Reiseanbieter

Typischer Blick in ein Schweizer Reisebüro: Kunden sind keine auszumachen. Bild: TN

«Unser Umsatz liegt bei 0,0»

Von wegen, «die Reisebranche erholt sich»: ein missverständlicher Medienartikel sorgt für rote Köpfe in den Reisebüros.

Böser Wille kann man dem Journalisten wohl nicht unterstellen. Nachdem sich dieser in der Reisebranche umgehört hat, bewies er aber bei der Titelwahl ein unglückliches Händchen – oder ein übereifriger Produzent ist da noch reingegrätscht. Doch der Reihe nach.

Gestern titelte der Tages-Anzeiger: «Kunden gehen wieder ins Reisebüro». Beim Durchlesen des Artikels fällt auf, dass diese überraschende Konklusion einzig auf der Aussage der Veranstalter Kuoni, TUI und Hotelplan sowie des Schweizer Reise-Verbands basiert, dass das persönliche Beratungsgespräch im Vergleich zu einer Online-Buchung wieder wichtiger wird. Dass keine gähnende Leere in den Reisebüros mehr herrschen würde, davon kann aber nicht die Rede sein. Denn derzeit läuft in den Reisebüros praktisch nichts ausser vereinzelten Umbuchungs- oder Stornierungsanliegen.

«Die Rückkehr der Kunden» könne nun zum Problem der Reisebüros werden, heisst es weiter. Schliesslich beantragt die als Härtefall deklarierte Reisebranche zusätzliche Staatshilfe. Reisebüros, die in diesem Jahr mehr als 60 Prozent des durchschnittlichen Umsatzes der Jahre 2015 bis 2019 verlieren, könnten mit zusätzlichen Beiträgen unterstützt werden, so dieses Anliegen in Bern gutgeheissen wird. «Hinweise auf ein Geschäft, das wieder in die Gänge kommt, dürfte die Verhandlungsposition der Reiseveranstalter schwächen», heisst es im Artikel weiter.

«Nicht förderlich für unsere Arbeit in Bern»

Der Zorn bei Reisebüro-Inhabern, dass eine der führenden Schweizer Tageszeitungen eine solch missverständliche Message in den Raum stellt, ist nun jedenfalls gross. Schon im Artikel selber gibt Globetrotter-Group-CEO André Lüthi Gegensteuer: «Wir brauchen die Staatshilfen mehr denn je. Die Branche wird im laufenden Jahr einen Umsatzeinbruch von 80 Prozent und mehr verzeichnen.» In den sozialen Medien doppelt Lüthi nach: «Kunden gehen wieder ins Reisebüro? Welche Kunden? Bitte Vorsicht mit solchen Aussagen; sie sind nicht förderlich für unsere Arbeit in Bern.»
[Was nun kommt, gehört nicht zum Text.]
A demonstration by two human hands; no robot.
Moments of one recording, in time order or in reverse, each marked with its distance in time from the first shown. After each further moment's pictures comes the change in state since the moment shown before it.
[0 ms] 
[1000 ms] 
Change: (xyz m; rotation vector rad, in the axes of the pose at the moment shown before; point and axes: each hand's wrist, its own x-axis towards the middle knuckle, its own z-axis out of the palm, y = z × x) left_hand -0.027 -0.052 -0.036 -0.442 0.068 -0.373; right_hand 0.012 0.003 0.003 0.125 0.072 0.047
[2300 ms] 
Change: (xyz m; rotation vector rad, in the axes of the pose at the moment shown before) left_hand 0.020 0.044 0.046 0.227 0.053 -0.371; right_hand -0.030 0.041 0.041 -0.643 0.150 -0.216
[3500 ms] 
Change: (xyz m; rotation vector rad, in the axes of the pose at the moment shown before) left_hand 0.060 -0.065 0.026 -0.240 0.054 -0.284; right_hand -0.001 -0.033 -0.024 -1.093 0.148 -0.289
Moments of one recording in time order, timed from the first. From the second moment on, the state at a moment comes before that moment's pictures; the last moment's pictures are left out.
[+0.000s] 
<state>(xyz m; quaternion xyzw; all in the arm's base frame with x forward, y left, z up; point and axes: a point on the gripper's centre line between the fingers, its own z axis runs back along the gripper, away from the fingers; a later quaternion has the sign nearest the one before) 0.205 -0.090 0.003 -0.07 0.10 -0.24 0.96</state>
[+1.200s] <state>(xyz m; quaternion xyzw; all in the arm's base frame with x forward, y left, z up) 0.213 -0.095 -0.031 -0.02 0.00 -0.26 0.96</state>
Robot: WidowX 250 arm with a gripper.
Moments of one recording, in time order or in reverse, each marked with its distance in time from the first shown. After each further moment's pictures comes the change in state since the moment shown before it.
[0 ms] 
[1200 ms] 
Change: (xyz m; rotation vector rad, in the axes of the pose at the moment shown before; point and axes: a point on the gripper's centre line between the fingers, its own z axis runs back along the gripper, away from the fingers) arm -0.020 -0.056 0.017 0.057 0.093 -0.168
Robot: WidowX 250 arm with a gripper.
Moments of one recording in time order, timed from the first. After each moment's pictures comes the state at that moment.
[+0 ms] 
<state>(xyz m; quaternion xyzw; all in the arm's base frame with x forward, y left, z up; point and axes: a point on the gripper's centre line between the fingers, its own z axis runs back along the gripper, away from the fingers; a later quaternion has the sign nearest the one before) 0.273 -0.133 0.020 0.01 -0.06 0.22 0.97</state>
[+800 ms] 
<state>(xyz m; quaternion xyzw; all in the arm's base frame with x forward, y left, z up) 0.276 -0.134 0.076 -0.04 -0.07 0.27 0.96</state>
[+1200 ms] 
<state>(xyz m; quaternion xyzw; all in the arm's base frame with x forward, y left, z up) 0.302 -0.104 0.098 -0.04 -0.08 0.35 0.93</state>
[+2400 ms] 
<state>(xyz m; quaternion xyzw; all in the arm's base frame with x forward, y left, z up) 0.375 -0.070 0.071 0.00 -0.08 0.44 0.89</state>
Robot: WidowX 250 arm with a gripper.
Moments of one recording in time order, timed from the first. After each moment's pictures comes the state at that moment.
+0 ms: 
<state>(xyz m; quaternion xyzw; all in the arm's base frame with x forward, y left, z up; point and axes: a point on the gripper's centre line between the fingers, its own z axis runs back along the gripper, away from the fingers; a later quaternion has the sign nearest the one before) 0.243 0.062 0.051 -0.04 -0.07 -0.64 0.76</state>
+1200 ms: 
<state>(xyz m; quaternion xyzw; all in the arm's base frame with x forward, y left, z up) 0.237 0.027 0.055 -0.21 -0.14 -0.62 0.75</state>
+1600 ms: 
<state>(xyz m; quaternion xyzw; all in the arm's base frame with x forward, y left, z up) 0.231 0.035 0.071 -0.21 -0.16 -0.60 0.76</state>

«Das ist einfach wahr! Es ist ein Herumdūmpeln für alle Reisebüros, Kunden wollen alle zuwarten», reagiert Jonas Sulzberger vom Reisebüro Sulzberger auf Lüthis Post. Und Reiseunternehmer Roland Zeller (Aktion Mayday) kann auch nur den Kopf schütteln: «Kunden gehen wieder ins Reisebüro? Woher kommt das jetzt? Falls dem so sein sollte, dann wohl nur, um die Herbstferien umzubuchen oder zu schauen, ob es das Reisebüro – das einem noch eine Rückerstattung schuldet – noch gibt.»

Als einen völligen Humbug bezeichnet ein weiterer Reisebüro-Inhaber den Artikel, Gerardo Ricigliano von ITM Travel: «Also bei uns ist der Umsatz momentan praktisch 0,00. Wahrscheinlich kommen die Kunden ins Reisebüro, um zu fragen, wann sie ihr Geld für die annullierte Reise zurückbekommen.»

Immerhin heisst es im letzten Satz des Artikels, «die Durststrecke ist noch lange nicht vorbei». Diese Aussage trifft die Realität präziser.